Problem description: Keeping every character intact, repeat the whole listing.

Given information:
-----
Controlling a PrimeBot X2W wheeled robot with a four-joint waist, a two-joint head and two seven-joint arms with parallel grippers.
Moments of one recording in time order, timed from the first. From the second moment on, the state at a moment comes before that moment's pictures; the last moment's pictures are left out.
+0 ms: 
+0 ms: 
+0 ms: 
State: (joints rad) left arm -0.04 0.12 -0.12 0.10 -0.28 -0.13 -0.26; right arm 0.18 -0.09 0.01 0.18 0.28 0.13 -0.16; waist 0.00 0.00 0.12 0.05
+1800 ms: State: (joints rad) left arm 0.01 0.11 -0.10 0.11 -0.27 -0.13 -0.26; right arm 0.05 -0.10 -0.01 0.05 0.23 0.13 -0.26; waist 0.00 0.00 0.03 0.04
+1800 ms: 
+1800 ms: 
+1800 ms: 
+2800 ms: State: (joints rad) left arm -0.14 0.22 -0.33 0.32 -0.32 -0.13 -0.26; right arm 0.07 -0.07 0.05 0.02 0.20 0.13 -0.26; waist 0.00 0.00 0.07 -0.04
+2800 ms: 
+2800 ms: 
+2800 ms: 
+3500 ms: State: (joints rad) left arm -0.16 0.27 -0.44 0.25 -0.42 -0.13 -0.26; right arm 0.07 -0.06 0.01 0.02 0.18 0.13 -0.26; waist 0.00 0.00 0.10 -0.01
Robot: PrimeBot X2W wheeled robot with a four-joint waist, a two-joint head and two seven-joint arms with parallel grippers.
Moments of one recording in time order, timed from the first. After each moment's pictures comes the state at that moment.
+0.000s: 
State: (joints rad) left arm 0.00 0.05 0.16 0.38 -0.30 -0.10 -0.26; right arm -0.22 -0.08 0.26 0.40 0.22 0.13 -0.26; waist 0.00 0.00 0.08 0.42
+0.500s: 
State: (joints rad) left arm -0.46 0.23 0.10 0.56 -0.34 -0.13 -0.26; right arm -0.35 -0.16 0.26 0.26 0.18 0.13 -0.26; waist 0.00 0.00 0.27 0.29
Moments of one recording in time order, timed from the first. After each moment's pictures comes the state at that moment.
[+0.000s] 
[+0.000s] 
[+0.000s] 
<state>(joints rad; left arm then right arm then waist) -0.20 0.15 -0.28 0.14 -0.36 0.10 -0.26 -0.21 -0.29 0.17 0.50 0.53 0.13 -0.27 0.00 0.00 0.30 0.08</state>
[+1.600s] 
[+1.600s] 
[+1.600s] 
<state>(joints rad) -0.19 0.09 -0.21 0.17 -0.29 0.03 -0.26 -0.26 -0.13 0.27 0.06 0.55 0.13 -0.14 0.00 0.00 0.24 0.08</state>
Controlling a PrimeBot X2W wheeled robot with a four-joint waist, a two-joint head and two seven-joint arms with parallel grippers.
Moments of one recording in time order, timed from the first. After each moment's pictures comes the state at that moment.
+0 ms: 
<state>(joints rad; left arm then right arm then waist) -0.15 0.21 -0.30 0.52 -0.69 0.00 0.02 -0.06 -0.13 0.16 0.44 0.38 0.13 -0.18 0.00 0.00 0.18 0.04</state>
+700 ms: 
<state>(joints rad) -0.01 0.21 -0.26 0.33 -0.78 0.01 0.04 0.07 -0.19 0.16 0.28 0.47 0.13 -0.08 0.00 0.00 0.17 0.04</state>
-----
Response to the exercise:
Controlling a PrimeBot X2W wheeled robot with a four-joint waist, a two-joint head and two seven-joint arms with parallel grippers.
Moments of one recording in time order, timed from the first. From the second moment on, the state at a moment comes before that moment's pictures; the last moment's pictures are left out.
+0 ms: 
+0 ms: 
+0 ms: 
State: (joints rad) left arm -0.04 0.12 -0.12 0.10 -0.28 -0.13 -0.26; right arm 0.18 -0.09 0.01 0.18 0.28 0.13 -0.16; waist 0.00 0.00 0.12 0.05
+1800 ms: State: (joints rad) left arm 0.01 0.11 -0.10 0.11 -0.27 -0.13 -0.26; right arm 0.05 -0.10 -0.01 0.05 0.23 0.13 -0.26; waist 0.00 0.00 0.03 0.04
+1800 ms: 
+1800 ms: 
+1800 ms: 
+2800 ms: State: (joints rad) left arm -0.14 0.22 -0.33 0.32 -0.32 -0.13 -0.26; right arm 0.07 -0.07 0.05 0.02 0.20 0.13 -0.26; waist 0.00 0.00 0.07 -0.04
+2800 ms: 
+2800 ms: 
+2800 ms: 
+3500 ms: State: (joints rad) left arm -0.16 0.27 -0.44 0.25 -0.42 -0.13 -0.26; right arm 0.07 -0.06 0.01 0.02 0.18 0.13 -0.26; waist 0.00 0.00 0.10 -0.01
Robot: PrimeBot X2W wheeled robot with a four-joint waist, a two-joint head and two seven-joint arms with parallel grippers.
Moments of one recording in time order, timed from the first. After each moment's pictures comes the state at that moment.
+0.000s: 
State: (joints rad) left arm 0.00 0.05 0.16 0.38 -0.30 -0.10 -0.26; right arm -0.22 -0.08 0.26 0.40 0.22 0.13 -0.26; waist 0.00 0.00 0.08 0.42
+0.500s: 
State: (joints rad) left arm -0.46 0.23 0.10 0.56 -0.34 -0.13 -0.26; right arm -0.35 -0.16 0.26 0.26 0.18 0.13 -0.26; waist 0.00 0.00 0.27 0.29
Moments of one recording in time order, timed from the first. After each moment's pictures comes the state at that moment.
[+0.000s] 
[+0.000s] 
[+0.000s] 
<state>(joints rad; left arm then right arm then waist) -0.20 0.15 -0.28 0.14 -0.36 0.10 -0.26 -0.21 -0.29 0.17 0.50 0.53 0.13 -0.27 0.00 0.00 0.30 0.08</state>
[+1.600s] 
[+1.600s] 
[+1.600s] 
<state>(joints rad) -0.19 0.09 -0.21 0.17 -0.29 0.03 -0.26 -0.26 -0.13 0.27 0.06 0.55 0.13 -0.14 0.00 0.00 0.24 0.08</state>
Controlling a PrimeBot X2W wheeled robot with a four-joint waist, a two-joint head and two seven-joint arms with parallel grippers.
Moments of one recording in time order, timed from the first. After each moment's pictures comes the state at that moment.
+0 ms: 
<state>(joints rad; left arm then right arm then waist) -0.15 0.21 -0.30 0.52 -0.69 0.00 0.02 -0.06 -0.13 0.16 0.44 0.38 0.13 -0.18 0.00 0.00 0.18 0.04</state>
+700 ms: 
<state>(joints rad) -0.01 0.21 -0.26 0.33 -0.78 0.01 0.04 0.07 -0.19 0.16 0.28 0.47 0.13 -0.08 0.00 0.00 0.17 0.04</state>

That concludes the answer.